[Records from a dataset]
-- Opening Marker --

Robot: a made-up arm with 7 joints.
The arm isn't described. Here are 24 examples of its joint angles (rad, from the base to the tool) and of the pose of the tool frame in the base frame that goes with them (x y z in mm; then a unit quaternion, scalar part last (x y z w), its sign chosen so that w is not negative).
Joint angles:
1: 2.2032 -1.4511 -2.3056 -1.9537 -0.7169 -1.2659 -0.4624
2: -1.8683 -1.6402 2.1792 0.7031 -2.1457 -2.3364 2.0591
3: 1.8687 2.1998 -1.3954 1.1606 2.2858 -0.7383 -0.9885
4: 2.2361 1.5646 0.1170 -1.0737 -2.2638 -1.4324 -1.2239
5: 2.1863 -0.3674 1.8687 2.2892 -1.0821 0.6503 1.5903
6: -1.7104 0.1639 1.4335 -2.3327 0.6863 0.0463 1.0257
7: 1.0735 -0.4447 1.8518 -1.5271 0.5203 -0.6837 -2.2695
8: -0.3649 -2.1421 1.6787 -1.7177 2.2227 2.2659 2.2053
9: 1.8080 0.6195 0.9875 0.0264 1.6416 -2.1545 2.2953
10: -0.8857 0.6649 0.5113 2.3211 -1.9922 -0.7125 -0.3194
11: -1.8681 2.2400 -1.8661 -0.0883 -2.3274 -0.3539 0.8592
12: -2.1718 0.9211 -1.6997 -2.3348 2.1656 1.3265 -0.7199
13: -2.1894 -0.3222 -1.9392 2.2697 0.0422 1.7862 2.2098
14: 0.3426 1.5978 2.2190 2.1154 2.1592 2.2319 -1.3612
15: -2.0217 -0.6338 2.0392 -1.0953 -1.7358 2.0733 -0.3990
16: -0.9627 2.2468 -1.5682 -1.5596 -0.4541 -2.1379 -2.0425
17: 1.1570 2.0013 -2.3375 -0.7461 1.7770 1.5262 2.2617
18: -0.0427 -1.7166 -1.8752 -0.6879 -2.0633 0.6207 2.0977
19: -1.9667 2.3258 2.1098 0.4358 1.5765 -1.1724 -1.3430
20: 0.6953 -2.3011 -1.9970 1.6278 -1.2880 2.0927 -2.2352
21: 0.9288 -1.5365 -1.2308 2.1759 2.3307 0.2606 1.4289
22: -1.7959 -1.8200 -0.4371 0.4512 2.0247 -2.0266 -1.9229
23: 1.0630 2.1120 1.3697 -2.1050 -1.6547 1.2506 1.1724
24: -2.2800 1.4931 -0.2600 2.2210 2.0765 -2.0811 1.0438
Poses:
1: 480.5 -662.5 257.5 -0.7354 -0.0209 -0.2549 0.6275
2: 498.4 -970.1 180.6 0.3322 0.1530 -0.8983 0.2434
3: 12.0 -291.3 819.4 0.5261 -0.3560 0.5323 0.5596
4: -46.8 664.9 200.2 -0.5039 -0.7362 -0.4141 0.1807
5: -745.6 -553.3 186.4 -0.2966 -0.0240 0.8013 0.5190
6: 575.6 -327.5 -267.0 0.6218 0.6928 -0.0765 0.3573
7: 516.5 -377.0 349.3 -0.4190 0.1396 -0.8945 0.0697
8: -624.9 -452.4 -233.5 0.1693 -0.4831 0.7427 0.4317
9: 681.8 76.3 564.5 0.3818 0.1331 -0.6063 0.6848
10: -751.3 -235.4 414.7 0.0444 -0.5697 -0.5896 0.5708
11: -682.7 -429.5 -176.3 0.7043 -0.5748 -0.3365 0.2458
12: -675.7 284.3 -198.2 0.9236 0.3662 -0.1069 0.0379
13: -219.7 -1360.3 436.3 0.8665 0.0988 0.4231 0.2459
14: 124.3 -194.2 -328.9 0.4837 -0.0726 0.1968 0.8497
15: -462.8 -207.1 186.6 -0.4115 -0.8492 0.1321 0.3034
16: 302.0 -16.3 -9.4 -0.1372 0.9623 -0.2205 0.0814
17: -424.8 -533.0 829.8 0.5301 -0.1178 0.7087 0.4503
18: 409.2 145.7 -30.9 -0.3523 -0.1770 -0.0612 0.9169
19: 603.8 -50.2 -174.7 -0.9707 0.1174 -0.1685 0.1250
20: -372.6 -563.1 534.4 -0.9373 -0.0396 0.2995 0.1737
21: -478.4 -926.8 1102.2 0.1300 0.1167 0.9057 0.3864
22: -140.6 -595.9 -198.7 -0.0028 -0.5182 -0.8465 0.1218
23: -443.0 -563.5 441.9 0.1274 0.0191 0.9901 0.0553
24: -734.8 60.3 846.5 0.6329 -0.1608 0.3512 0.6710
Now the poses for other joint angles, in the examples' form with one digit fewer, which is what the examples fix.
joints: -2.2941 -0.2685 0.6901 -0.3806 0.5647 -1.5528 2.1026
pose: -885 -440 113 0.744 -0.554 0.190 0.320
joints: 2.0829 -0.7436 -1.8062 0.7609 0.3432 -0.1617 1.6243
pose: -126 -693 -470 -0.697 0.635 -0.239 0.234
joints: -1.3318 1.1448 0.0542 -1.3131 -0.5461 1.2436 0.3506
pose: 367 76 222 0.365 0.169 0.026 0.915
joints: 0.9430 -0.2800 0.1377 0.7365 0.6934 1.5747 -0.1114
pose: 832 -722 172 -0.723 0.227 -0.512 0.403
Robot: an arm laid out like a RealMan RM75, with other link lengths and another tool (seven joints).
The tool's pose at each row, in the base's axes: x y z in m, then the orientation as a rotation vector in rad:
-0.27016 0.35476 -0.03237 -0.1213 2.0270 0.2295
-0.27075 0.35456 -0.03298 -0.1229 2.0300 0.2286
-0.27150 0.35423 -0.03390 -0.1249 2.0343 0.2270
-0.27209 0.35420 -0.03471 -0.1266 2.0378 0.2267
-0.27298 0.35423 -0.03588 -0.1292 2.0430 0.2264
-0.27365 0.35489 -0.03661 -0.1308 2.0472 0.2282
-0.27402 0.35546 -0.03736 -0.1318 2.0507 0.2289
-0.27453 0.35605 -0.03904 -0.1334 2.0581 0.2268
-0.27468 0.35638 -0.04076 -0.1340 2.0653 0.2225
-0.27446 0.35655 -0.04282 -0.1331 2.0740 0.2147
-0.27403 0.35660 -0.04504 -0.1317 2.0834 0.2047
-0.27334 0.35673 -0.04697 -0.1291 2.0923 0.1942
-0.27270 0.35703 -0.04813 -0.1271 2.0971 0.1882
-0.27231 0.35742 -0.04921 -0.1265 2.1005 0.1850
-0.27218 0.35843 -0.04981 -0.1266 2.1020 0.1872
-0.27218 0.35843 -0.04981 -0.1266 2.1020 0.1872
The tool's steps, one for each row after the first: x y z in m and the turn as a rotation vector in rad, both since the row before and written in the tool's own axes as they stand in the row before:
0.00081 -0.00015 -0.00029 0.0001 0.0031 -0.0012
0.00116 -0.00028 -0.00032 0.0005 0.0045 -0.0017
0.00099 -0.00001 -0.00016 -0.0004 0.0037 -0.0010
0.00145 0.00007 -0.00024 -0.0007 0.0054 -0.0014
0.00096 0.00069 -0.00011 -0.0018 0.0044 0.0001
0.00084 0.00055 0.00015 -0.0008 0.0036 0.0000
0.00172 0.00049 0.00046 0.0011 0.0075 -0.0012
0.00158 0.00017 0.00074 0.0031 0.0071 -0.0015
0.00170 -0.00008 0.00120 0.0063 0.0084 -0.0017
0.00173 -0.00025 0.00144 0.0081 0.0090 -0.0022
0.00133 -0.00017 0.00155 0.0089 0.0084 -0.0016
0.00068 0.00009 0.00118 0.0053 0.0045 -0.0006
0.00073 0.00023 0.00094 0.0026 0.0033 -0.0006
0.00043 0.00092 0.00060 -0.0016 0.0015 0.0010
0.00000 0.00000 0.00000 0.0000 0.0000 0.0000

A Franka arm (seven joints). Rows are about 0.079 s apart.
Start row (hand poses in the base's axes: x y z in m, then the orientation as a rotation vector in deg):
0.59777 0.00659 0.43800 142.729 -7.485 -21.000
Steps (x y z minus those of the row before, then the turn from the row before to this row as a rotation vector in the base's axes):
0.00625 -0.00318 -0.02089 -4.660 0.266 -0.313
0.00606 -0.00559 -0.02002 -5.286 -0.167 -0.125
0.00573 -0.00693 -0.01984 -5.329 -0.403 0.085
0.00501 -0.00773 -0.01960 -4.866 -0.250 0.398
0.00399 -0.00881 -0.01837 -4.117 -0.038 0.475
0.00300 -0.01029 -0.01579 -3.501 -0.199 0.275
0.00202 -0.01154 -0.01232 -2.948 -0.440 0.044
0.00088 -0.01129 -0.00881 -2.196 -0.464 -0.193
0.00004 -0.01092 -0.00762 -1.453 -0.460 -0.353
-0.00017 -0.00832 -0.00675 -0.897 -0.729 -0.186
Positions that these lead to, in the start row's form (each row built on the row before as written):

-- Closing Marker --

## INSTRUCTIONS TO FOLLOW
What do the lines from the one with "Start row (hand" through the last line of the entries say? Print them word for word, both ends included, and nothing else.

## ANSWER AREA
Start row (hand poses in the base's axes: x y z in m, then the orientation as a rotation vector in deg):
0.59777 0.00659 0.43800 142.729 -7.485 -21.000
Steps (x y z minus those of the row before, then the turn from the row before to this row as a rotation vector in the base's axes):
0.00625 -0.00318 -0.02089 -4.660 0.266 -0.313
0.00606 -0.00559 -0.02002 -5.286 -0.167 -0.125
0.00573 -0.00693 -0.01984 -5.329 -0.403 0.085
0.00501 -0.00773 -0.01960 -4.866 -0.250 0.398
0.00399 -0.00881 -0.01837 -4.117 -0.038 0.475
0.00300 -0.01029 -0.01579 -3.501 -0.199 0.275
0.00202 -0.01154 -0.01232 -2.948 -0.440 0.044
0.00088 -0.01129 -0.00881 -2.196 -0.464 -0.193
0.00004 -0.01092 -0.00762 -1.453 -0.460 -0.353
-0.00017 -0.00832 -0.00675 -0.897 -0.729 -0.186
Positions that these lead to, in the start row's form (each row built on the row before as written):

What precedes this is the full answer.